The head of the national organization representing healthcare consultants also defended his industry, saying its credentialing procedure guards against fraudulent behavior.
"We have a code of ethics . . . to live up to," said David Stumph, executive director of the American Association of Healthcare Consultants in Glenview, Ill.
Charles Grassley of Iowa, the Senate Finance Committee's senior Republican, requested the undercover probe last year when he was chairman of the Senate Special Committee on Aging. The GAO investigators taped portions of meetings with consultants.
"The advice (given by consultants) raises concerns that some payments previously classified by (HHS) as improperly paid healthcare insurance claims may actually stem from conscious decisions to inflate claims," said Robert Hast, managing director of the GAO's office of special investigations. The GAO has recommended possible monitoring of consultant seminars and has warned providers to use "good business sense" when dealing with consultants.
And consultants might not be the only ones who get caught. Numerous hospitals have settled allegations of false Medicare claims after following the advice of billing consultants. One such consulting firm was the now-defunct Metzinger and Associates of Voorhees, N.J., which advised hospitals on how to maximize reimbursement and received a cut of the added revenue. At least 23 hospitals were caught in that dragnet.
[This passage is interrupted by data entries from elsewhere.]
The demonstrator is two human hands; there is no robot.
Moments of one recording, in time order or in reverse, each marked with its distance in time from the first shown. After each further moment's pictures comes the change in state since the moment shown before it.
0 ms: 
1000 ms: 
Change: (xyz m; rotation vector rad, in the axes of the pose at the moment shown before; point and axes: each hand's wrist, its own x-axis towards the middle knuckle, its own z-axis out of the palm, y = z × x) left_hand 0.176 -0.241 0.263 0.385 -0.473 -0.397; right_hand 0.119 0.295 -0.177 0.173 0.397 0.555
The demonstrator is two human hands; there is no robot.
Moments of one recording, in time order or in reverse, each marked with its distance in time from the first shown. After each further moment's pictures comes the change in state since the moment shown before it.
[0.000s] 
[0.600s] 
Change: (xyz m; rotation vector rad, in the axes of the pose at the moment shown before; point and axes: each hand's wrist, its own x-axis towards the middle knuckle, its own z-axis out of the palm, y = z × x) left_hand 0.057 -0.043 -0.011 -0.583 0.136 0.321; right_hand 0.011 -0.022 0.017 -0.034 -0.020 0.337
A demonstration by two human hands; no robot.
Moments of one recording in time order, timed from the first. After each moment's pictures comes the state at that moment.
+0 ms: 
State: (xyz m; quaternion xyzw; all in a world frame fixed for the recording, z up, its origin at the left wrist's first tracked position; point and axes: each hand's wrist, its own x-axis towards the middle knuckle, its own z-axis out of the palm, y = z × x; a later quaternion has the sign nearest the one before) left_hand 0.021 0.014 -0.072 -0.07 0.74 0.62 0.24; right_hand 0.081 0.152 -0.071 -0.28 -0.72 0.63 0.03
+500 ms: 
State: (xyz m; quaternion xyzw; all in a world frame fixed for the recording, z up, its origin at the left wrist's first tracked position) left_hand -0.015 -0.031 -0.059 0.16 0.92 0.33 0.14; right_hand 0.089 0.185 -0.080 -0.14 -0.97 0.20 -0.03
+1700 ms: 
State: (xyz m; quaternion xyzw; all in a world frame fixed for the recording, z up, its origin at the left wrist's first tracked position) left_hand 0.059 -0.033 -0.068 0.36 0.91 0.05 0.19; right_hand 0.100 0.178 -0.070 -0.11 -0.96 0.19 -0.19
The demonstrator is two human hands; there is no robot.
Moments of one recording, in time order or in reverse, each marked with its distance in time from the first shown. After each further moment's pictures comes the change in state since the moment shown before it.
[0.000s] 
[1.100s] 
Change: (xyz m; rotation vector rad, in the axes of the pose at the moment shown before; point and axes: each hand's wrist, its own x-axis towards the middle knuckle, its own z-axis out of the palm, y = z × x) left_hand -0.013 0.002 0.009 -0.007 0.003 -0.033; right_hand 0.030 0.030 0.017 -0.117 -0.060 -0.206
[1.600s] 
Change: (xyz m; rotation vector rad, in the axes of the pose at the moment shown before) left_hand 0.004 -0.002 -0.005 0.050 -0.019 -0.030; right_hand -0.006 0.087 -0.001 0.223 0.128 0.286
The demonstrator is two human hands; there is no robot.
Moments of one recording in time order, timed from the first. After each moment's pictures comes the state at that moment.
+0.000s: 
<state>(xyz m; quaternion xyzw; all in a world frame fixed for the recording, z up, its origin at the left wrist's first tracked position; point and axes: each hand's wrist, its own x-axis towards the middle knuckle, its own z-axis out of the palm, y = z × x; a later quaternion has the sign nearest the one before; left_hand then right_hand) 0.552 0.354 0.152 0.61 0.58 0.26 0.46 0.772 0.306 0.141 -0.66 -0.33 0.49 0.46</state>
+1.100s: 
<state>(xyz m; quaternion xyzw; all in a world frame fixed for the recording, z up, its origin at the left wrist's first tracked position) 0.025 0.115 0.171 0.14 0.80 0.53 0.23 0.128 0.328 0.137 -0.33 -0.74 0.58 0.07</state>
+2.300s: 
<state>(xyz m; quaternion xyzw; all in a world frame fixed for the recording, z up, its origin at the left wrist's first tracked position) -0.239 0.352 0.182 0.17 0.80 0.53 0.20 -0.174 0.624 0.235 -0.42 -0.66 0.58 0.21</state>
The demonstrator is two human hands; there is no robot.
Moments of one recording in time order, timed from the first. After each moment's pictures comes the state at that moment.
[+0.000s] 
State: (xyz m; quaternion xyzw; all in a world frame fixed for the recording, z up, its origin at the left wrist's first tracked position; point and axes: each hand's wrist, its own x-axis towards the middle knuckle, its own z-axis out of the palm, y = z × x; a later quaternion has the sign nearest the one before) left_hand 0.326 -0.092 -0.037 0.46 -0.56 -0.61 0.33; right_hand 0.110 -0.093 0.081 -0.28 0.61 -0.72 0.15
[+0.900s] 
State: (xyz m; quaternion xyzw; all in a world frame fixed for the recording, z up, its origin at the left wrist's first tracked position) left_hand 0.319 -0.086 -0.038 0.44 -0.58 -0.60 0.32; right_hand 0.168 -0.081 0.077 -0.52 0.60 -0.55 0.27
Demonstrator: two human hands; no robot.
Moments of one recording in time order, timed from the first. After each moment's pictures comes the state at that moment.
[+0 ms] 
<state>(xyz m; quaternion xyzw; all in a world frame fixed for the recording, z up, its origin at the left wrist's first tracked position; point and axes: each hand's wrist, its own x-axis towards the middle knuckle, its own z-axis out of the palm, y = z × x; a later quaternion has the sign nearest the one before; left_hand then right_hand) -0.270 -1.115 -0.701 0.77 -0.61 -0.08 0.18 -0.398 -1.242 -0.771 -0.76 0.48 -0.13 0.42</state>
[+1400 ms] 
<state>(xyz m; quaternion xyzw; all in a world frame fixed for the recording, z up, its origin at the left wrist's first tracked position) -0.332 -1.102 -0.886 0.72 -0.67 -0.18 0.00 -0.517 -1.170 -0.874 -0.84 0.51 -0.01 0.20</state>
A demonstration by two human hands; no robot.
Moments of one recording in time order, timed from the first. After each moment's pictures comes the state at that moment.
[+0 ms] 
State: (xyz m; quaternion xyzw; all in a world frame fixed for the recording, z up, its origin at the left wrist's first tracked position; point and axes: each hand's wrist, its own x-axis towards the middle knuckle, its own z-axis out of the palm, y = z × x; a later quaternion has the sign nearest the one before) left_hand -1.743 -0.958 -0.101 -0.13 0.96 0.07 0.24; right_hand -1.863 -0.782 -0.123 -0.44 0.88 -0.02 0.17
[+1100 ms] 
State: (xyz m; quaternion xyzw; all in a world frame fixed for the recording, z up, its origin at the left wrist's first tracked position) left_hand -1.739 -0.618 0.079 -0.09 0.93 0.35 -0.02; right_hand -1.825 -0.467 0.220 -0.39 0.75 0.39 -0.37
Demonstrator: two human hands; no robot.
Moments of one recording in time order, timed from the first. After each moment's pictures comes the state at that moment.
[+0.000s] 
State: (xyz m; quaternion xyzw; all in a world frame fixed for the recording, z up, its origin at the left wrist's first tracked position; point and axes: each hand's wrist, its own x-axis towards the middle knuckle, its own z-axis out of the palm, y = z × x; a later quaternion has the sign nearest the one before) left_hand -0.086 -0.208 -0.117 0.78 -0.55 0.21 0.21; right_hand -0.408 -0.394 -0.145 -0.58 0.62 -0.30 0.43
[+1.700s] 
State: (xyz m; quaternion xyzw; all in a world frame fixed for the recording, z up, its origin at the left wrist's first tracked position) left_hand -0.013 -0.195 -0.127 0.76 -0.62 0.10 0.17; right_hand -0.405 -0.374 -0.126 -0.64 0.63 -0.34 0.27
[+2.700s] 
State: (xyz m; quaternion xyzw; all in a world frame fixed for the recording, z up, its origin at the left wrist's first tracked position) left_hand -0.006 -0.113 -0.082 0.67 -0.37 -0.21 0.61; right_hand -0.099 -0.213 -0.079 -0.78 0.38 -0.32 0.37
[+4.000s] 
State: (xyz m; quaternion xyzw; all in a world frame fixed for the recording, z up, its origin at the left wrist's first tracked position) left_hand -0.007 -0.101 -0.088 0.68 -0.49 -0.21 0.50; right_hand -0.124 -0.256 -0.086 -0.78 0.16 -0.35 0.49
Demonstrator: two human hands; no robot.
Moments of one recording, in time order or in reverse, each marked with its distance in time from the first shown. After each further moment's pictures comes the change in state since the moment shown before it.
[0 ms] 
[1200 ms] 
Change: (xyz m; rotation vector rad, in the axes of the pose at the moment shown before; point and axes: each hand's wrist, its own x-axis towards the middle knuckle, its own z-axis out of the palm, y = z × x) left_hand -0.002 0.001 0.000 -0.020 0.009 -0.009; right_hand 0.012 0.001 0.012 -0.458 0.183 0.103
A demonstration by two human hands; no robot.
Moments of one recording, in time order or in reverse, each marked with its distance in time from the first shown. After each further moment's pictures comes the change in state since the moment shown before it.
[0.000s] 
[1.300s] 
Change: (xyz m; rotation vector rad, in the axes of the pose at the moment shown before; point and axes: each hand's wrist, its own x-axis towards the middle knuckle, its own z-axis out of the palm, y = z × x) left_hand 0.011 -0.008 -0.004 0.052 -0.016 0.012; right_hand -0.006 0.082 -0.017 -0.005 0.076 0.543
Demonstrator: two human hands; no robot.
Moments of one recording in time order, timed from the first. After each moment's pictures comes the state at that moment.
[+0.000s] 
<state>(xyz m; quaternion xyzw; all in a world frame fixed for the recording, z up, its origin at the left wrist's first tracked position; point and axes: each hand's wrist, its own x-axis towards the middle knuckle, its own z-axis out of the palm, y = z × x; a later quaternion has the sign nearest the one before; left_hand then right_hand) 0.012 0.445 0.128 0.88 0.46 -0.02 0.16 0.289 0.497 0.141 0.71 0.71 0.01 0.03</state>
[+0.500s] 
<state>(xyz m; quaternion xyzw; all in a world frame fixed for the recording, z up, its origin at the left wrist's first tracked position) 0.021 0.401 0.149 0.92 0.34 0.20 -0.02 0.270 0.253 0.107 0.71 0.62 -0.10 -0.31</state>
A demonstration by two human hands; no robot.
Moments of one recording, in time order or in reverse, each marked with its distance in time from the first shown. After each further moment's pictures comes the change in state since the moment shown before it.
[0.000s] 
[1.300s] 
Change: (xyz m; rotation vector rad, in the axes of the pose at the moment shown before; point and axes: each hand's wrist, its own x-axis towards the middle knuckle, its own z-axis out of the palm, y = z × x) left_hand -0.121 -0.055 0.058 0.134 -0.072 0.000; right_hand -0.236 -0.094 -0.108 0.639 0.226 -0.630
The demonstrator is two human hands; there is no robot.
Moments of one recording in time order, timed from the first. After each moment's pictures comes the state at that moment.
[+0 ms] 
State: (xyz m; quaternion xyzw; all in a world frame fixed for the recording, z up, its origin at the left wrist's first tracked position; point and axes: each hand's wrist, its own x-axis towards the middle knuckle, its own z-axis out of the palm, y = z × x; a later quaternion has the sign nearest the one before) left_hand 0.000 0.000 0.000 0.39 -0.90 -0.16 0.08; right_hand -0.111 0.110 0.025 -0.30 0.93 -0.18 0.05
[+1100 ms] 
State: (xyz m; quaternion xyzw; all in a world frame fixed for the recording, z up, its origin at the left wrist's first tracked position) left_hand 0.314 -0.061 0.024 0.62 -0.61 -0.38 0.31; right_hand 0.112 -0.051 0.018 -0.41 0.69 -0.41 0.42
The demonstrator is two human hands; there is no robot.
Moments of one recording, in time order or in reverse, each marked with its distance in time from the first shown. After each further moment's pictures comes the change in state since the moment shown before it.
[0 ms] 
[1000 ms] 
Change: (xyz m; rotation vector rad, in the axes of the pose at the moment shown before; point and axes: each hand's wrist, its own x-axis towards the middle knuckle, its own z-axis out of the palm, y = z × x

The GAO's reports could blunt congressional efforts to roll back some antifraud programs at HHS and the U.S. Justice Department. For example, legislation introduced in March by Sen. Frank Murkowski (R-Alaska) would bar HHS from imposing penalties of demanding the return of an overpayment while the provider's appeal is under way. Parts of the legislation, supported by the American Medical Association, could be incorporated into a Medicare reform bill expected to be introduced in the Senate Finance Committee in July.
On a similar track, the House Ways and Means Committee is preparing regulatory reform legislation that would limit the federal government from demanding repayment from providers based on the overpayments identified in a small sample of claims (June 25, p. 4).
The AHA, which supports only the parts of that legislation that improve providers' ability to challenge regulations, said that regardless of whether the measures pass, its compliance program is designed to steer hospitals away from advice on how to game Medicare for higher payment.
But others, pointing to the new government reports, say such efforts to leash government fraud-fighters would be misguided.
"I am concerned about pending legislation that might inadvertently make it more difficult for the federal government to maintain the integrity of the Medicare trust funds," said Senate Finance Committee Chairman Max Baucus (D-Mont.).